I think for many people that are already in a relationship with another person that is in direct contact with us whether that be because they are married, BF/GF, children, mother/father etc. where that person lives with the recovering alcoholic we find that we need to split our recovery time while still trying to maintain a relationship. This can be difficult.

The wife or husband needs to make time for recovery AND their spouse. The daughter or son needs to make time for recovery AND their ailing parent. The mother or father need to make time for recovery AND their children. At times that can spread a person pretty thin. Many of us still need to work, eat and sleep.

We need to get a little selfish and that is hard on the other people in our lives. We want to be better now and they want us to be better now. Many do not understand that we need the time and space to work on us so we can be there for them. So many have been robbed of precious time already and they do not understand the obsession.

She does not understand why you can’t just stop drinking beer and you can’t understand why she can’t just set down the tablet and be intimate. In the end it does not matter. Understanding is not going to solve the problem, action is going to address the issue.

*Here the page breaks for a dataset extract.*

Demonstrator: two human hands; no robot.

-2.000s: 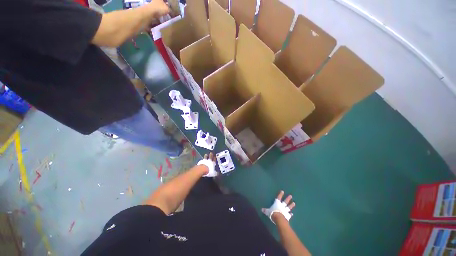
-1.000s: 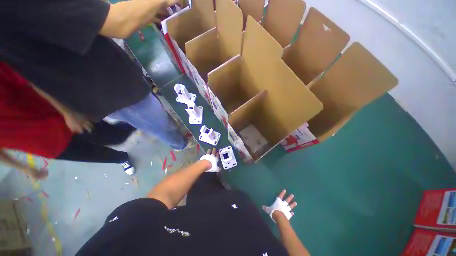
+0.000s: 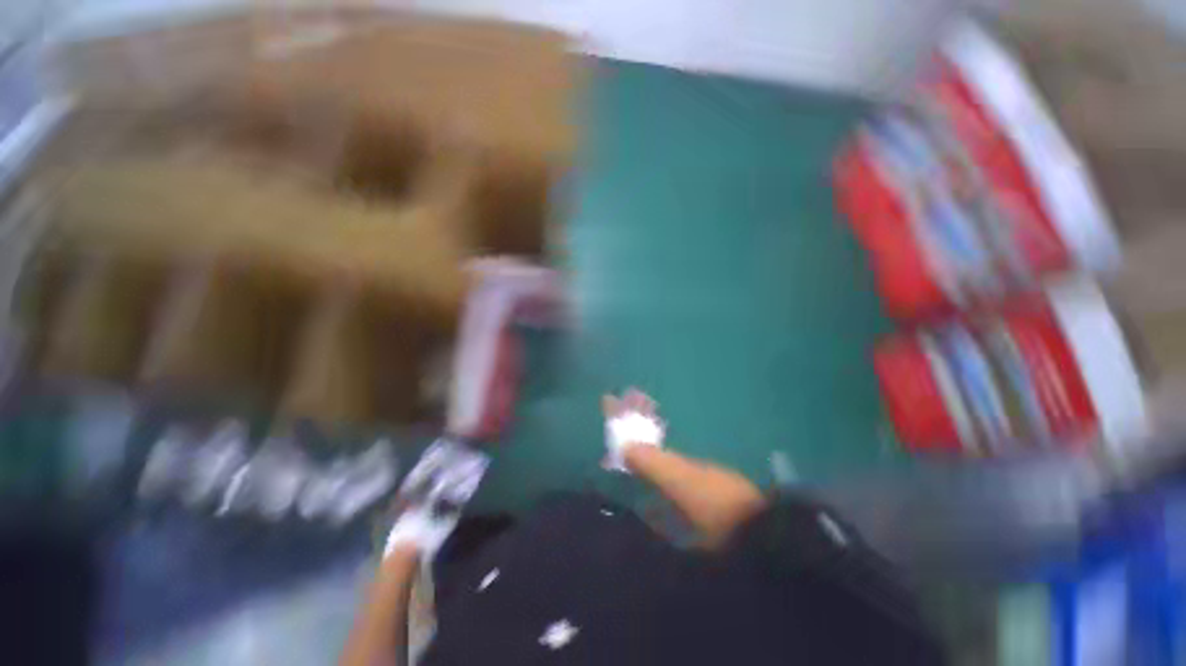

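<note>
The whole view is blurred. My left hand (image 3: 419,523), in a white glove, is at the bench's front edge, against a white mounting bracket (image 3: 450,474); blur hides whether the fingers grip it. More white brackets (image 3: 267,479) lie in a row to its left. My right hand (image 3: 633,431), in a white glove, is over the green bench top with fingers spread and nothing seen in it. Open retail boxes (image 3: 247,306), brown inside with flaps up, stand in rows behind the brackets. The nearest one shows a red and white side.
Closed red retail boxes (image 3: 995,380) with picture panels lie at the right of the green bench (image 3: 709,260). A blue crate (image 3: 1129,592) is at the lower right corner. A white wall runs along the back. A dark blurred shape is at the lower left.
The view has swung to the right; the open boxes and brackets now lie left, and more red boxes and a blue crate show. The other people are no longer clearly seen.
</note>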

In your case, and maybe this is me looking for the blessing in disguise, don’t seem to have this hurdle. You are retired so you do not have to report to work everyday. You wife is detached so you do not have to find time to make sure that relationship does not suffer.

You can throw all of your time into recovery. You do not have to split the baby.

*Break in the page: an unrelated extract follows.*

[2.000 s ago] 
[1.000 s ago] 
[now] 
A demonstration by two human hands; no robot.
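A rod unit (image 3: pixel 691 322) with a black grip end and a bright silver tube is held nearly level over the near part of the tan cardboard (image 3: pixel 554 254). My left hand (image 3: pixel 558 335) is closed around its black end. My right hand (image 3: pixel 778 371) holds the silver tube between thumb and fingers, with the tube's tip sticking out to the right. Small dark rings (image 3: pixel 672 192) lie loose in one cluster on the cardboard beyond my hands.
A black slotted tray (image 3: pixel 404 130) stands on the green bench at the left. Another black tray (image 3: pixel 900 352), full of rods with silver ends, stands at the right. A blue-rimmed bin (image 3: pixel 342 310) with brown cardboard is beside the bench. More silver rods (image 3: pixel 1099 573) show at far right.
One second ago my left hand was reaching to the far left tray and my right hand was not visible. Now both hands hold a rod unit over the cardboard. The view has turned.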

My advice is to do just that. Make no decisions about your wife, your marriage or what or what your relationship is not at this point. Throw yourself into recovery and let that sit on the side while you get better, while you heal, while you learn to deal with life as a sober person, let you wife deal with her own issues for now.

It can be addressed later, or not. That can be something that happens down the road when you are ready. One thing I have learned is that I can make a decision now but I do not have to act on it now. I can wait a day, a week a month or a year. I am giving myself time to let that decision sink in. In some cases I did act on it and in others I changed my mind. It is important to be patient with others but also to be patient with myself. I owe myself the chance to make the best choice for me and I can't do that if my mind is not in the best place to make that choice.

I am not saying I never make mistakes, I do all the time, but today I can at least give myself the advantage of a level paying field or at least closer to one if I wait to make major decisions.